Both the wrapper method (RFE) and the embedded method (Random Forest feature importance) successfully identified a concise set of features that are key to predicting hotel booking cancellations. 

- **Wrapper Approach (RFE):**  
  - Selected features primarily reflecting booking history and customer engagement.  
  - Achieved an accuracy of approximately 67.8%, indicating that these features are strong predictors.

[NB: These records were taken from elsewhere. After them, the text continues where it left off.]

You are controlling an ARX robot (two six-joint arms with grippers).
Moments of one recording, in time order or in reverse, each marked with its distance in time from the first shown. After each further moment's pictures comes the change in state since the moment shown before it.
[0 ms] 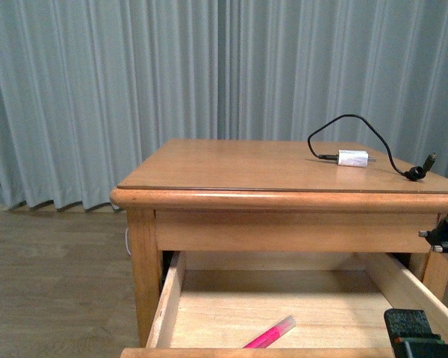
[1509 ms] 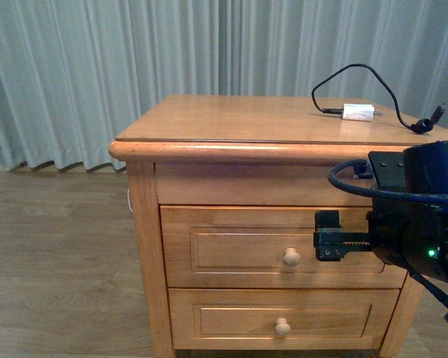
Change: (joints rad) left arm 0.000 0.000 0.000 0.000 0.000 0.000; right arm -0.070 0.580 0.228 0.803 -0.023 -0.164
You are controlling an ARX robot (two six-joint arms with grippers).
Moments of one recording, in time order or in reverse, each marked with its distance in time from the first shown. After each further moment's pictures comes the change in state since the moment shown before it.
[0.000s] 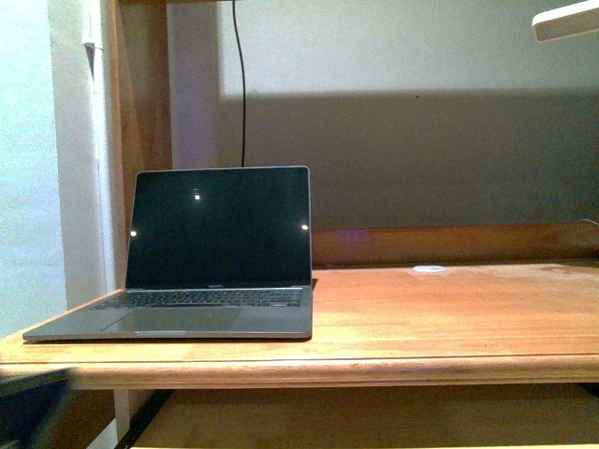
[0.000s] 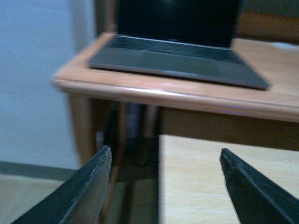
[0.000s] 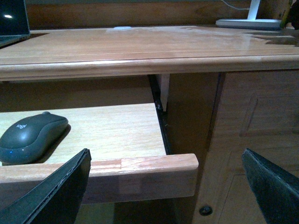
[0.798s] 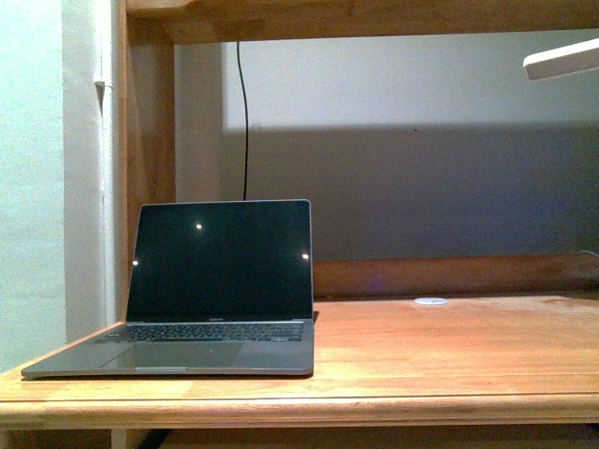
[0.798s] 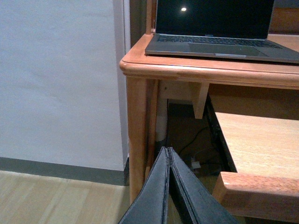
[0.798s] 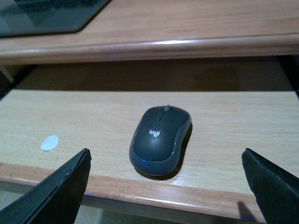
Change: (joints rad) left arm 0.403 -0.465 -0.208 -0.187 0.390 0.073; right arm 0.569 0.780 0.366 0.162 0.244 0.196
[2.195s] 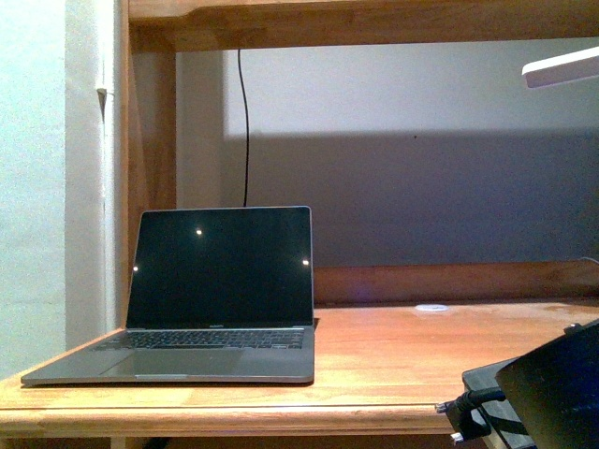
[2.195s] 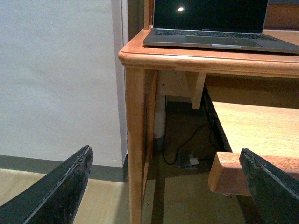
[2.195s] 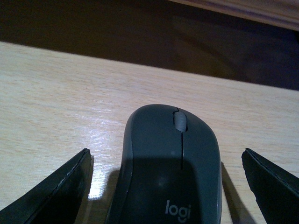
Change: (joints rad) left arm 0.002 -0.255 -0.042 -0.211 0.005 0.002; right arm 0.086 0.698 0.368 -0.029 0.315 -0.076
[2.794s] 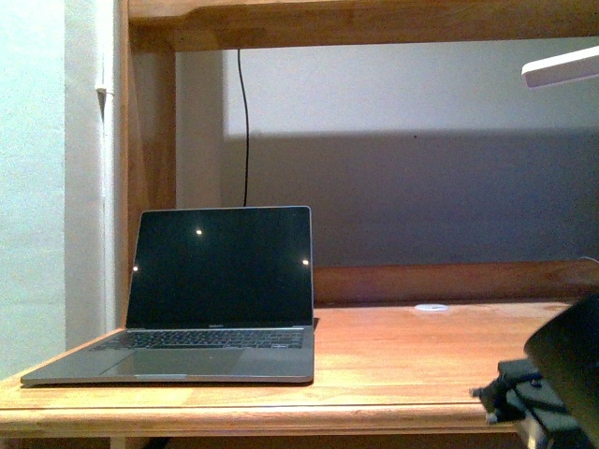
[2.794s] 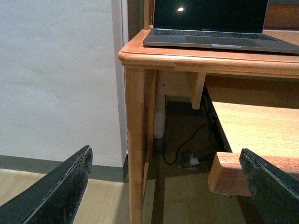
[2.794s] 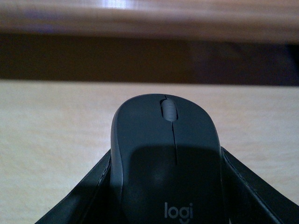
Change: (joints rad) left arm 0.000 0.000 0.000 0.000 0.000 0.000; right arm -0.053 -0.100 0.090 -0.171 -0.075 0.106
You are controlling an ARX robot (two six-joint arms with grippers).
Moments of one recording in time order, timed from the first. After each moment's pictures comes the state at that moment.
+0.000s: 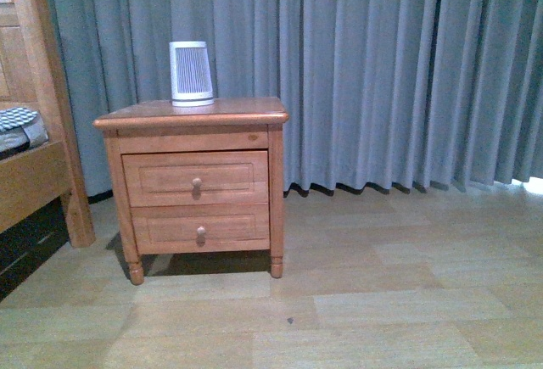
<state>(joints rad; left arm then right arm) 0.00 0.00 0.01 0.00 0.00 0.00 -0.38 0.11 0.01 -0.09 -0.46 0.04</state>
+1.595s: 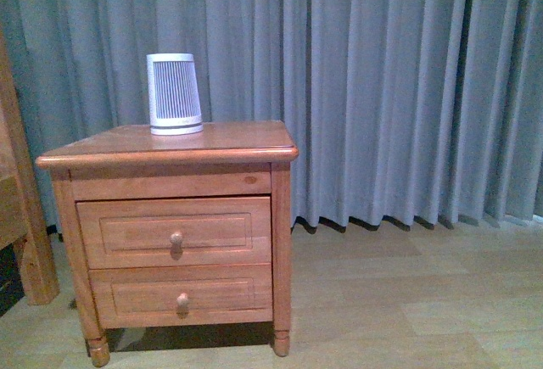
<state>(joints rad) 0.00 0.00 0.01 0.00 0.00 0.00 -0.38 0.11 0.01 -0.09 -0.46 0.04</state>
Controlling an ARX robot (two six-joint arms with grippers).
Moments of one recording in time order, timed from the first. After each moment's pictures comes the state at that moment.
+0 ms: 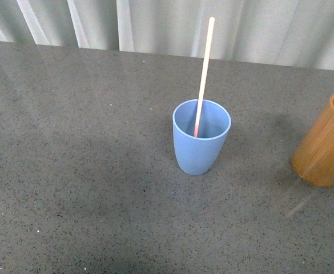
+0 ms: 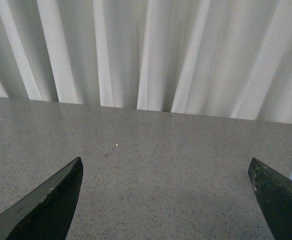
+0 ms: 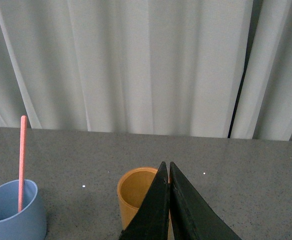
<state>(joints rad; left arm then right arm) 0.00 0.00 0.02 0.00 0.00 0.00 0.00 0.17 0.02 0.18 0.00 0.00</state>
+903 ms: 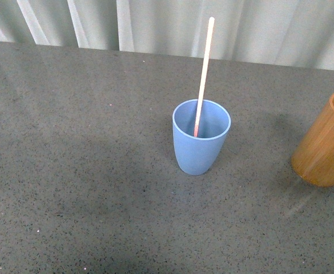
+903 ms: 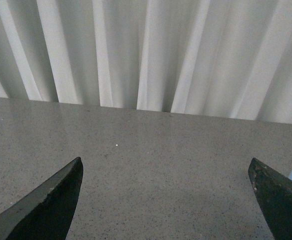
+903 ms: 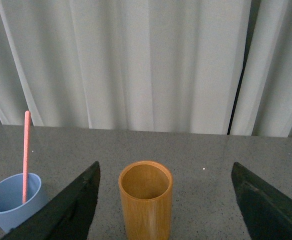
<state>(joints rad) 0.00 0.00 0.02 0.00 0.00 0.00 0.00 0.00 0.02 0.00 0.00 0.00</state>
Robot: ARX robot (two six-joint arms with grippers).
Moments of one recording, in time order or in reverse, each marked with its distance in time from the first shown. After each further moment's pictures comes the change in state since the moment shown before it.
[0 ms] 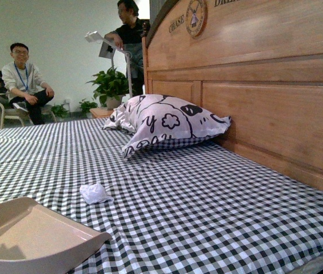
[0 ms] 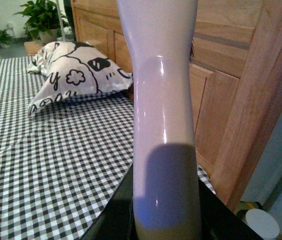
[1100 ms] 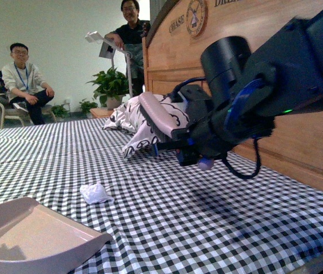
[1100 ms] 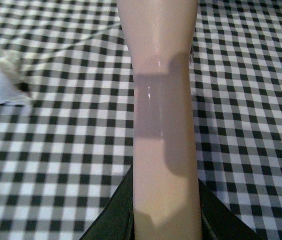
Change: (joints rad) left arm 0.000 0.000 0.000 0.000 0.002 0.006; right arm -0.136 1.516 1.219 -0.253 -0.562 -0.074
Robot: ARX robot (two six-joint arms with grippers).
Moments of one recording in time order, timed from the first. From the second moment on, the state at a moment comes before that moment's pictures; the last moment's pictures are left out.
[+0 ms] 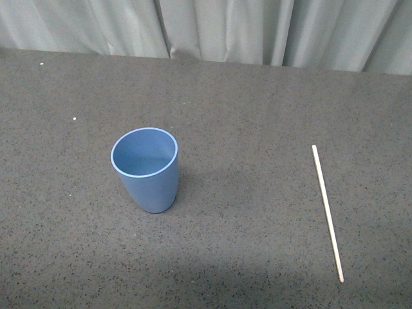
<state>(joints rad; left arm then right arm) 0.00 0.00 0.02 0.00 0.00 0.00 0.07 0.73 0.21 0.08 0.11 -0.28</state>
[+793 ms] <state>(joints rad) 0.00 0.00 0.02 0.00 0.00 0.00 0.19 1.98 1.02 -0.27 -0.05 0.05</state>
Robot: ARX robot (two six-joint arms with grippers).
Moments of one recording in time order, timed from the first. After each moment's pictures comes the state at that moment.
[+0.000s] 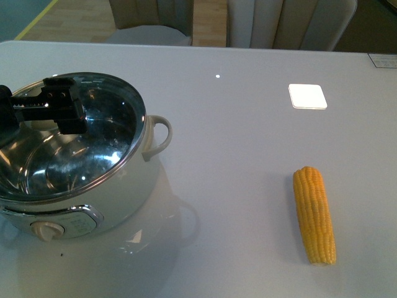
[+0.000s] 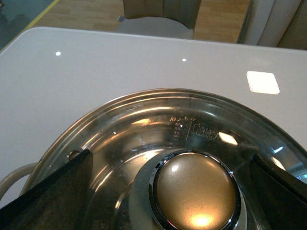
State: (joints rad) left arm -0.17 1.97 0.47 1.13 -0.16 -0.09; right arm 0.00 0.01 0.02 0.00 0.00 0.00
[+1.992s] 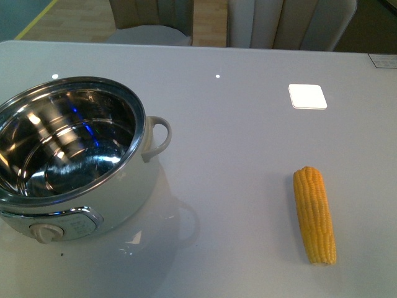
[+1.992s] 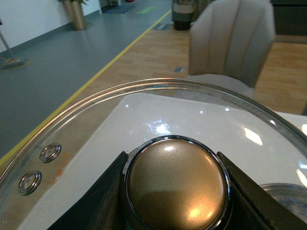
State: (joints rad) left arm 0.28 1.57 0.42 1.01 0.03 0.07; right arm 0.00 0.01 0.02 0.00 0.00 0.00
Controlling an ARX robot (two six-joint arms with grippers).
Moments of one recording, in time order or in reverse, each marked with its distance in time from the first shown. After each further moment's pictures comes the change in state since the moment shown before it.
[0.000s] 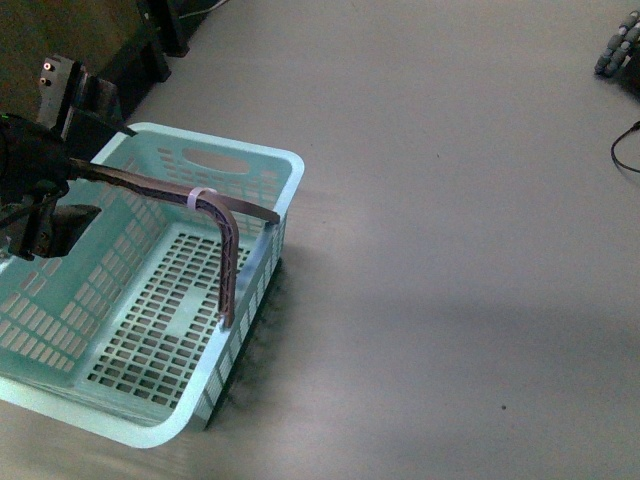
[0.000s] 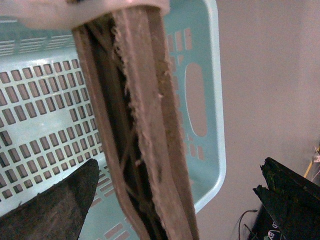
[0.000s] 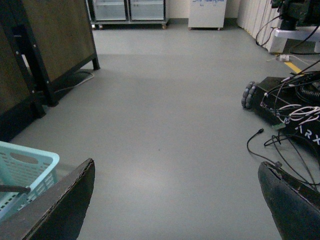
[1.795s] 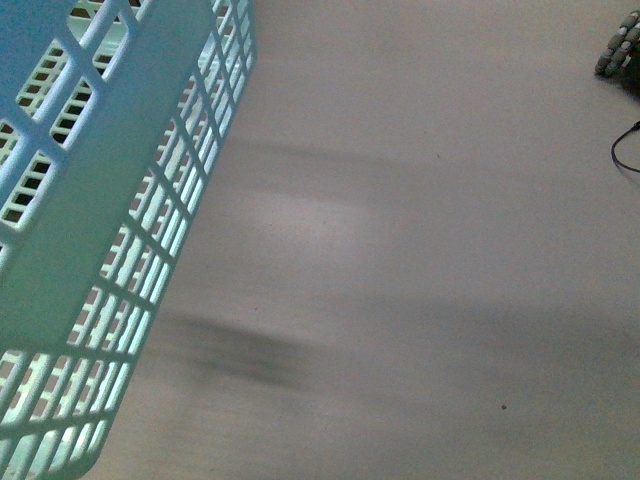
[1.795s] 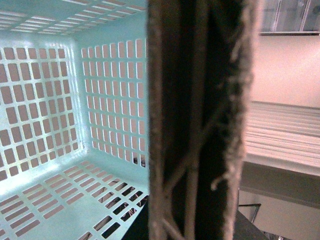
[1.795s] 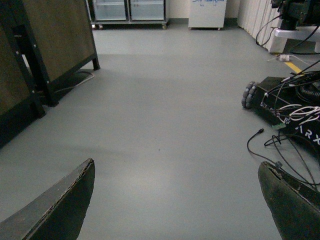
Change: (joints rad) left arm -0.057 -1.327 -0.148 -0.733 -0.043 -0.303; right arm 0.000 0.000 0.000 0.000 0.000 0.000
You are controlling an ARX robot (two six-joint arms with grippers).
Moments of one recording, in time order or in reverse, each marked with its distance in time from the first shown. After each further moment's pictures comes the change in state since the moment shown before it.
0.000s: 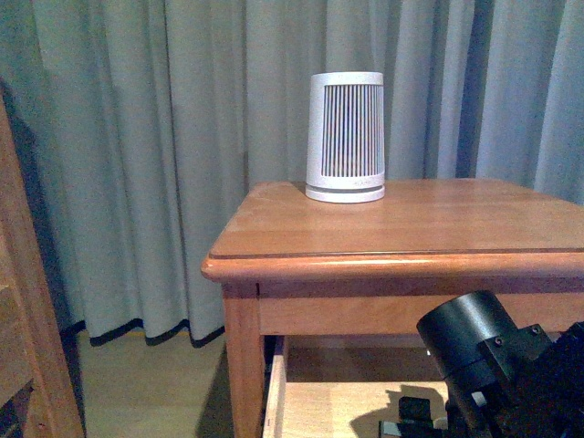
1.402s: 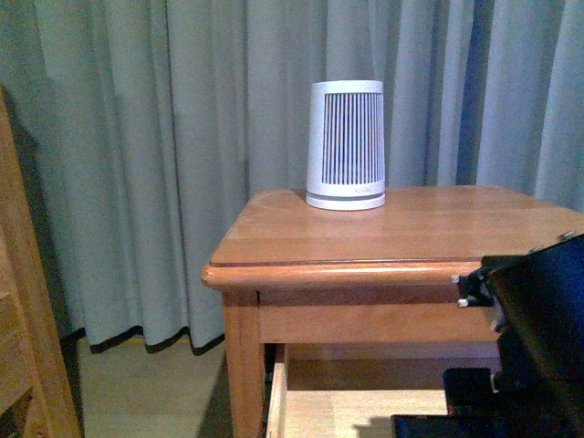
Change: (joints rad) left arm 0.000 0.000 0.000 0.000 0.002 0.000; right arm 0.133 -0.533 -0.351 0.123 0.176 -0.125
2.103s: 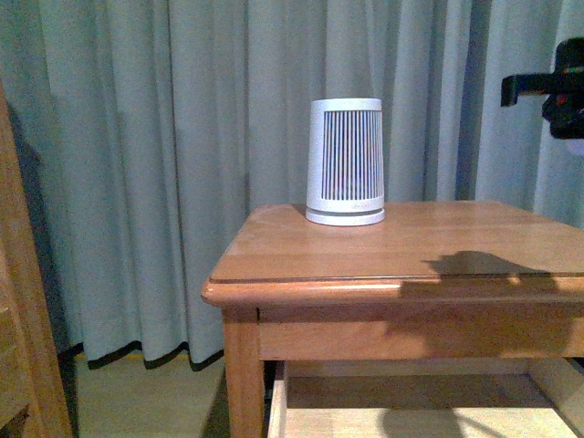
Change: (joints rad) left arm 0.000 0.000 0.000 0.000 0.000 0.000; right arm -0.269 -0.237 0.296 0.035 -0.153 -0.275
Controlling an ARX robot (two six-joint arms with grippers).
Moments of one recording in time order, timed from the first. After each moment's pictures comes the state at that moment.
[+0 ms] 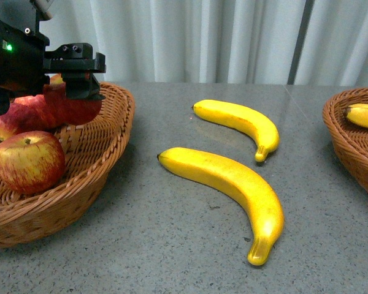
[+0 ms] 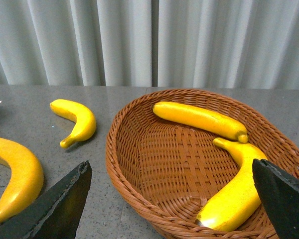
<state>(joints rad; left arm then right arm) -0.15 1.71 1.07 0.07 -0.01 -0.03 0.00 0.00 0.01 0.00 0.00 -0.01</state>
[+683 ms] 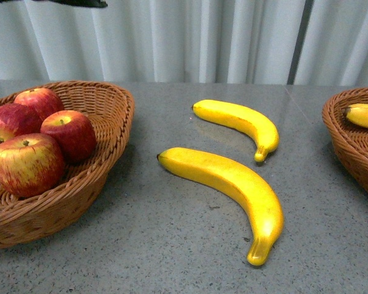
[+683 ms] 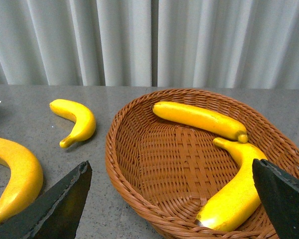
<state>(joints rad) -0.24 1.28 0.87 0.14 0.09 -0.03 0.00 0.00 0.01 0.00 0.00 -0.01</state>
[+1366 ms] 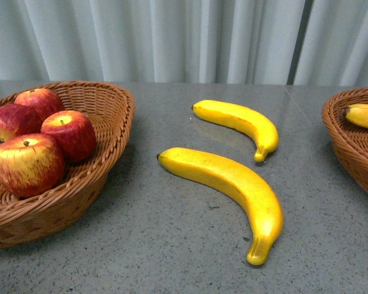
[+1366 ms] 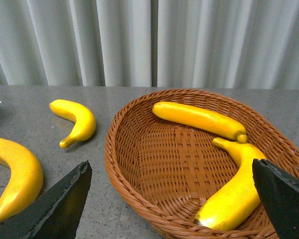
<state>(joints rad) -0.24 0.56 0.13 0.45 -0.24 -0.01 0.00 0.00 0.01 0.00 0.00 -0.01</state>
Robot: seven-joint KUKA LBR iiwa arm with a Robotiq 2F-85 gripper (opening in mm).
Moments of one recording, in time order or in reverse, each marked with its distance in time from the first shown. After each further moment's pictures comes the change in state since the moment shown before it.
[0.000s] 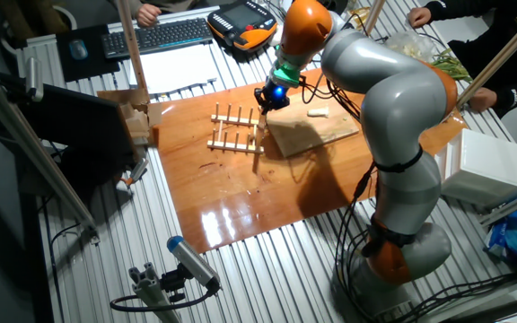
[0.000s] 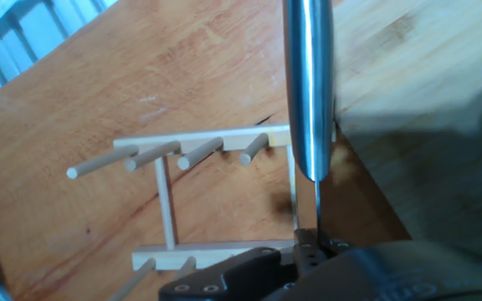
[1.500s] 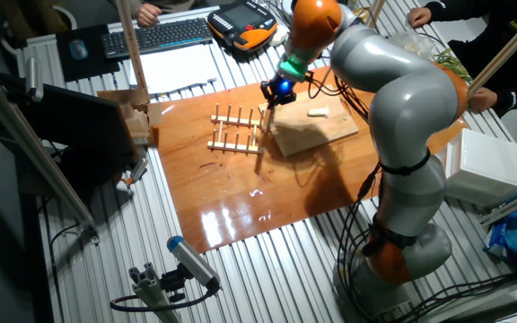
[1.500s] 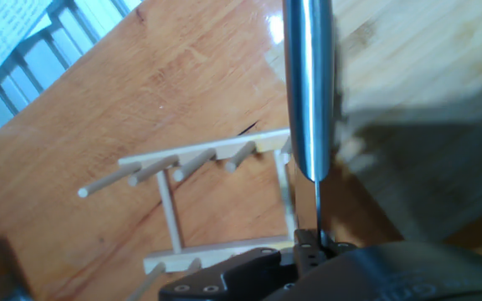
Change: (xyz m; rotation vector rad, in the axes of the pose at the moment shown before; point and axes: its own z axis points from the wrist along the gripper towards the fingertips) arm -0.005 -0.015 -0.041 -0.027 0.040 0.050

- **Embedded Approach (Random Forest):**  
  - Identified the top 5 most influential features based on the model’s internal importance metrics.  
  - The reduced feature set maintained competitive predictive performance, demonstrating that much of the necessary information is captured by these features.

Overall, focusing on a reduced subset of features not only simplifies the model but also enhances interpretability and computational efficiency, making it a practical strategy for real-world applications. This approach underscores the importance of selecting quality features that directly contribute to model performance.